_Goal of the exercise_
Copy out the data exactly as it appears, without a single image.

Extracted records

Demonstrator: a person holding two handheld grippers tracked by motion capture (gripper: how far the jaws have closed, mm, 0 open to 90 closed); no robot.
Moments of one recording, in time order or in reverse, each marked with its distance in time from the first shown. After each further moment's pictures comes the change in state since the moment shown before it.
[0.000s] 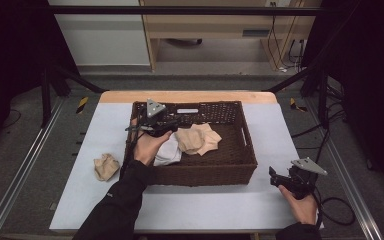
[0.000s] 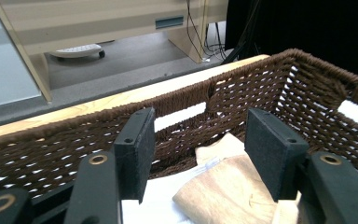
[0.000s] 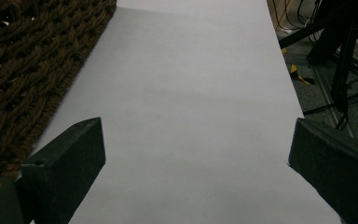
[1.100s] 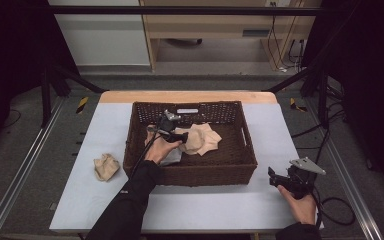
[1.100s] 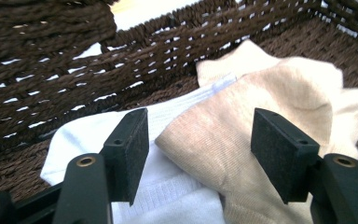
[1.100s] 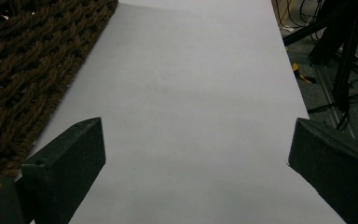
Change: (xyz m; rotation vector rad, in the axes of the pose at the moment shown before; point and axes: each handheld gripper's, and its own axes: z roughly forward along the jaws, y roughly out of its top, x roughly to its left) left arm -0.007 -0.043 0.062 0.334 -0.009 0.014; right arm 0.002 0.000 0.002 0.010 0.004 -0.008
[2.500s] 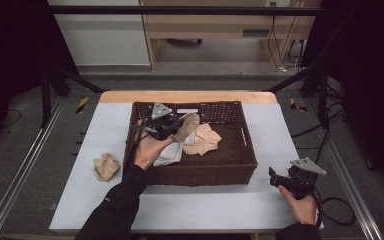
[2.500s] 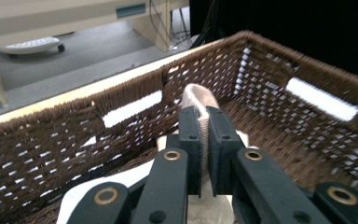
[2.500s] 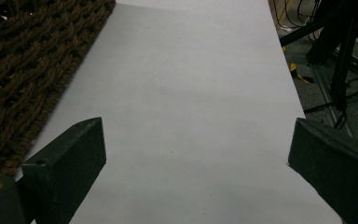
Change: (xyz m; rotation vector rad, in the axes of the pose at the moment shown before) left arm -0.009 0.023 -0.090 -0.314 -0.147 0.040; right arm -0.001 0.000 -0.001 -0.002 -0.008 -0.002
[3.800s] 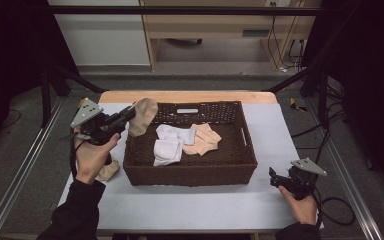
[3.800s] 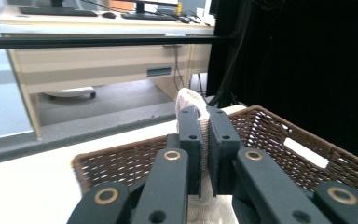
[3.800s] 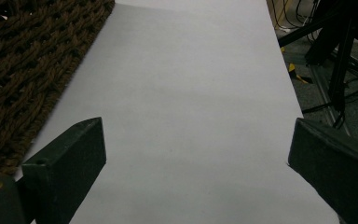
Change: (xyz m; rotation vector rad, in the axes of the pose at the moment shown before) left arm 0.054 0.000 -0.140 -0.247 0.095 -0.093; right arm 0.000 0.000 -0.002 0.001 -0.003 0.006
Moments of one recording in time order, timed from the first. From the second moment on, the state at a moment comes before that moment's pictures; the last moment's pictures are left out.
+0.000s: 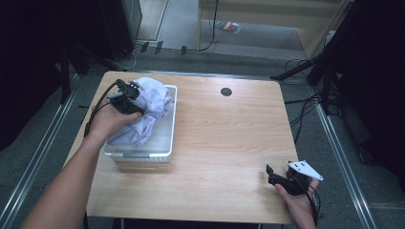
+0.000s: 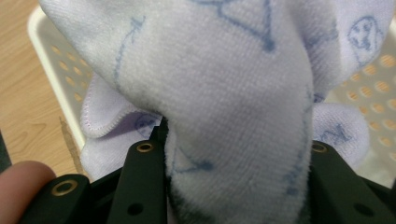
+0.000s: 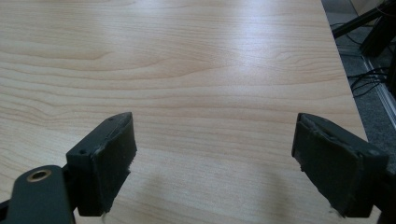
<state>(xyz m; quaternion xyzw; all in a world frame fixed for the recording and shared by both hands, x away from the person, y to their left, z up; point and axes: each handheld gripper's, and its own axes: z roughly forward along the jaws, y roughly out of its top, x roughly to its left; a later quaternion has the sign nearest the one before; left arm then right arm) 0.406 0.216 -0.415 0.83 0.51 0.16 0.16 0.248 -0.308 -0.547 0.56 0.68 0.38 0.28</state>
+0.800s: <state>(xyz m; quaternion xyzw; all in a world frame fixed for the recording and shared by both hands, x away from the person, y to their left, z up) 0.402 0.192 -0.357 0.84 0.48 0.18 0.19 0.247 -0.308 -0.547 0.56 0.68 0.38 0.28</state>
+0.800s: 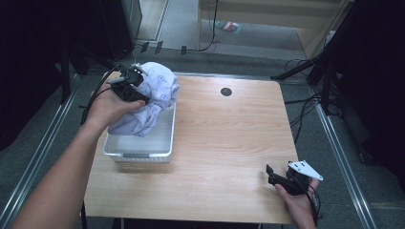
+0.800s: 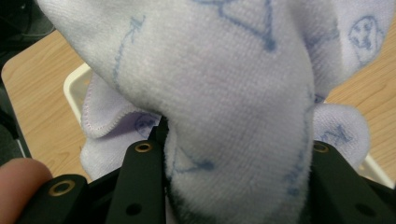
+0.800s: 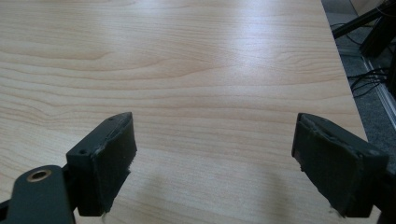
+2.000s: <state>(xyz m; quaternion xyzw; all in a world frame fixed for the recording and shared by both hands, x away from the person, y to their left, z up) 0.405 0.066 -0.361 0.88 0.40 0.15 0.20 0.247 -0.308 -0.547 0.55 0.69 0.39 0.28</state>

_Response to the exercise_
Demonstrator: a person holding two handheld grippers tracked by motion capture (gripper: how far the jaws have closed, mm, 0 open to 90 closed); no robot.
Moments of one recording, in time order or in reverse, each marked with its distance in time from the first shown. After each further moment's pictures comes the change in state since the moment shown before it.
[0.000s] 
[0.000s] 
[0.000s] 
[1.100s] 
[1.100s] 
[1.100s] 
Change: (xyz m; rotation vector rad, in the axes of the pose at the moment shown before; point and axes: each handheld gripper's, and its own axes: z roughly forward along the jaws, y roughly out of its top, x roughly to its left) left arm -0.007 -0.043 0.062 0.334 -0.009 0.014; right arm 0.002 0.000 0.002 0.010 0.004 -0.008
[2.500s] 
[2.500s] 
[2.500s] 
Change: (xyz m; rotation vector rad, in the axes of the pose at the moment shown before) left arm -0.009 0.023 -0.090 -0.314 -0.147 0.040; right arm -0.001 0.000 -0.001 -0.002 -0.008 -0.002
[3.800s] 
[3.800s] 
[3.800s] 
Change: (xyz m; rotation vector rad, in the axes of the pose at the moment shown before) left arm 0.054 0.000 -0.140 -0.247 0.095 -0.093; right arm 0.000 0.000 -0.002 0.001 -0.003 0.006
Moments of one recording in time order, timed from the first. From the second moment on, the state at a moment comes before that moment's pictures; the last moment's pictures are left out.
+0.000s: 
+0.000s: 
+0.000s: 
<state>(xyz m; quaternion xyzw; all in a world frame fixed for the recording and shared by both hands, x away from the person, y to their left, z up; point and axes: each handheld gripper's, and its own axes: z roughly forward along the jaws, y roughly out of its top, x roughly to its left; a later quaternion has the sign nearest the one before; left arm then right arm) 0.406 0.216 -0.415 0.83 0.51 0.16 0.16 0.248 -0.308 -0.547 0.56 0.68 0.38 0.28</state>
+0.800s: <state>(xyz m; quaternion xyzw; all in a world frame fixed for the recording and shared by both hands, x away from the person, y to their left, z up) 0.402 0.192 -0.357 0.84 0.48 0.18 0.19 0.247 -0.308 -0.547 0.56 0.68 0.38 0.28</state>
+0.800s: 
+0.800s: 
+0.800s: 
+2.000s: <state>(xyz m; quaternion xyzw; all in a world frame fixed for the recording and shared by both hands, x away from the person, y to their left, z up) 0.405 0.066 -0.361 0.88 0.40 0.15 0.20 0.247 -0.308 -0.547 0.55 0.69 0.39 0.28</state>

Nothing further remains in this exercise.